Потом я встал, взял ее за руку, снял ключ с крючка от
туалета (у нас у каждого в конце коридора был свой туалет),
провел ее молча за руку до туалета, сунул в руку ключ — ушел.
Уже возле квартиры не стал ее ждать, просто оставил открытой
дверь — разговаривали мы негромко. Она так же тихо пришла,
не знает, как быть дальше, я заметил это, показал на кран над
раковиной, встал, подал полотенце. Она помыла руки, я открыл
дверь в спальню.
Почему-то в Салехарде, как и во всей нашей стране,
простыни стали очередным дефицитом, и я как холостяк не стал
лазить по магазинам в других городах, а решил проблему проще; скатерти дефицитом не были, и я купил несколько скатертей, это было еще лучше. И когда я в спальне с большого диван-кровати стащил скатерть и подал из шкафа новую с этикеткой —барышня откровенно рассмеялась!
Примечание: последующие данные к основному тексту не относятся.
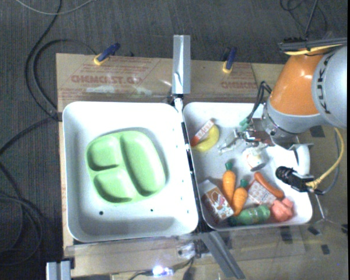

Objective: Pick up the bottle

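Bottle (252, 215) lying unlifted well below the gripper (243, 136), grip width impossible to tell, pickup not yet done

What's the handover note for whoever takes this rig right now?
Pincer: over the upper middle of the right bin; whether it is open or shut cannot be read from this view, and nothing is seen held.
Bottle: green, lying on its side at the near edge of the right bin, just below the two carrots and beside the pink toy. It is well apart from the pincer.
Left bin: holds a green divided tray.
Done: nothing visible; the bottle is not lifted.
Left: move to the bottle, grasp, lift.
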`<action>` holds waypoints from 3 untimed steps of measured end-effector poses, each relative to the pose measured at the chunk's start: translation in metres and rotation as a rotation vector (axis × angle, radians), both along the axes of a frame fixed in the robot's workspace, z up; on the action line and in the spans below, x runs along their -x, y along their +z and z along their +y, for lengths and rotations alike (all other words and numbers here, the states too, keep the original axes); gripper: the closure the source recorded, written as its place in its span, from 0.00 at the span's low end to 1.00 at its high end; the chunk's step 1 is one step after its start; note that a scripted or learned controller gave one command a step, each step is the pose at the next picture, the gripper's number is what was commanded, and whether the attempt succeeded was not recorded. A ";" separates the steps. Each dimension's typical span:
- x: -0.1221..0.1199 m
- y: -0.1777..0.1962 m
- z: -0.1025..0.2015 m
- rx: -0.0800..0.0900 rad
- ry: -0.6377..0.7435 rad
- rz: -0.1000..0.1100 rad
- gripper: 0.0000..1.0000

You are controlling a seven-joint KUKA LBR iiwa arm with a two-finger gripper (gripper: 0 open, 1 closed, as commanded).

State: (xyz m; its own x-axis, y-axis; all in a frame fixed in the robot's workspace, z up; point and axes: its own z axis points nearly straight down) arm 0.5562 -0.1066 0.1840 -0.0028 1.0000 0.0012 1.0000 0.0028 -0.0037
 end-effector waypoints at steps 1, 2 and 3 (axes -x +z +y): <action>-0.038 -0.085 -0.048 0.001 0.162 -0.001 0.00; -0.097 -0.096 -0.100 0.001 0.142 -0.008 0.00; -0.107 -0.058 -0.115 0.002 0.163 -0.005 0.00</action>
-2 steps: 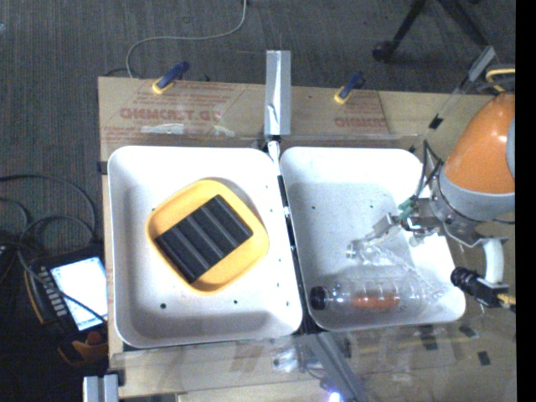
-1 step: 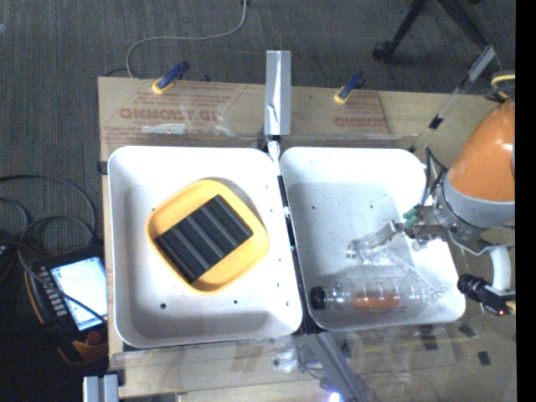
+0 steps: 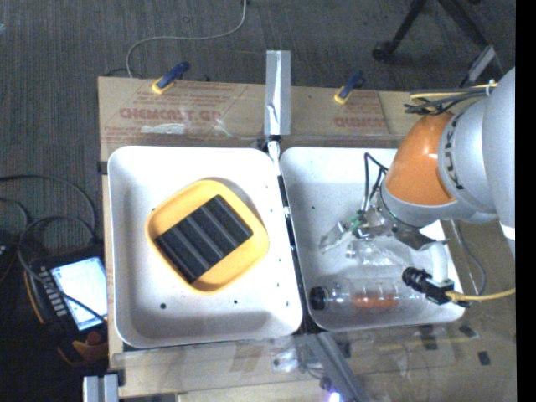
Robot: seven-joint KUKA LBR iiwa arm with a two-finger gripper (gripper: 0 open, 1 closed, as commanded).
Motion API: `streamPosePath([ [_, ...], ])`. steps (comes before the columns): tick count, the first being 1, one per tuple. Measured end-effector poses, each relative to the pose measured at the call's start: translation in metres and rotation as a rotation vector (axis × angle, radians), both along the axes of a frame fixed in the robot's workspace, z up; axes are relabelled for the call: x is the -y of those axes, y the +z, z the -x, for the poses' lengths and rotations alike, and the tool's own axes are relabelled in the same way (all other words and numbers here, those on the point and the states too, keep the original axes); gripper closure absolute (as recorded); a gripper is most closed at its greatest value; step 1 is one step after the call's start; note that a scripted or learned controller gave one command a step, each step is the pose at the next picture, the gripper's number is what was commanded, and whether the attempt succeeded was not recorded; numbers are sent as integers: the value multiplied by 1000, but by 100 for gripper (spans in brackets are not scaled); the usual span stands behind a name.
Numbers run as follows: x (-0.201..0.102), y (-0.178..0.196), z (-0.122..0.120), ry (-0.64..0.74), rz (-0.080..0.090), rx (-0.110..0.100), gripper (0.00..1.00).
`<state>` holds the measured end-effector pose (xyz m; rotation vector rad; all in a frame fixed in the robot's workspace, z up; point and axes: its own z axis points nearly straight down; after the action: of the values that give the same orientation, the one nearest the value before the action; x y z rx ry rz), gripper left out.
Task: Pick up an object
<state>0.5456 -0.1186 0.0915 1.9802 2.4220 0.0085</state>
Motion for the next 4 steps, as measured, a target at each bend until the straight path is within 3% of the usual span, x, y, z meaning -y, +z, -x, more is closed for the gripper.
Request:
streamPosePath([
  [1,-2,10,-1,0,-4,3,100],
  [2,-2,10,-1,0,-4,2,0],
  [3,-2,19,-1,0,-5,2,100],
  [4,-2,19,-1,0,-5,1,0],
])
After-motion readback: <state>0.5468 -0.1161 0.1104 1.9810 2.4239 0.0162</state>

— Раздевайся, ложись, не стесняйся, я дверь закрою.
Мы еще долго сидели, вполголоса пели, говорили. В
Салехарде наступила осень и была уже после полярного дня
ночь, и разошлись мы все с рассветом. Мне казалось, что
барышня пропала и никто этого не заметил!
Убирать ничего не стал, приоткрыл дверь, нашел свой
спортивный костюм, переоделся и лег прямо на одеяло. Девушка
спала, отвернувшись к стене, на стуле лежала ее одежда и
лифчик тоже — я сразу уснул. Проснулся в обед, один!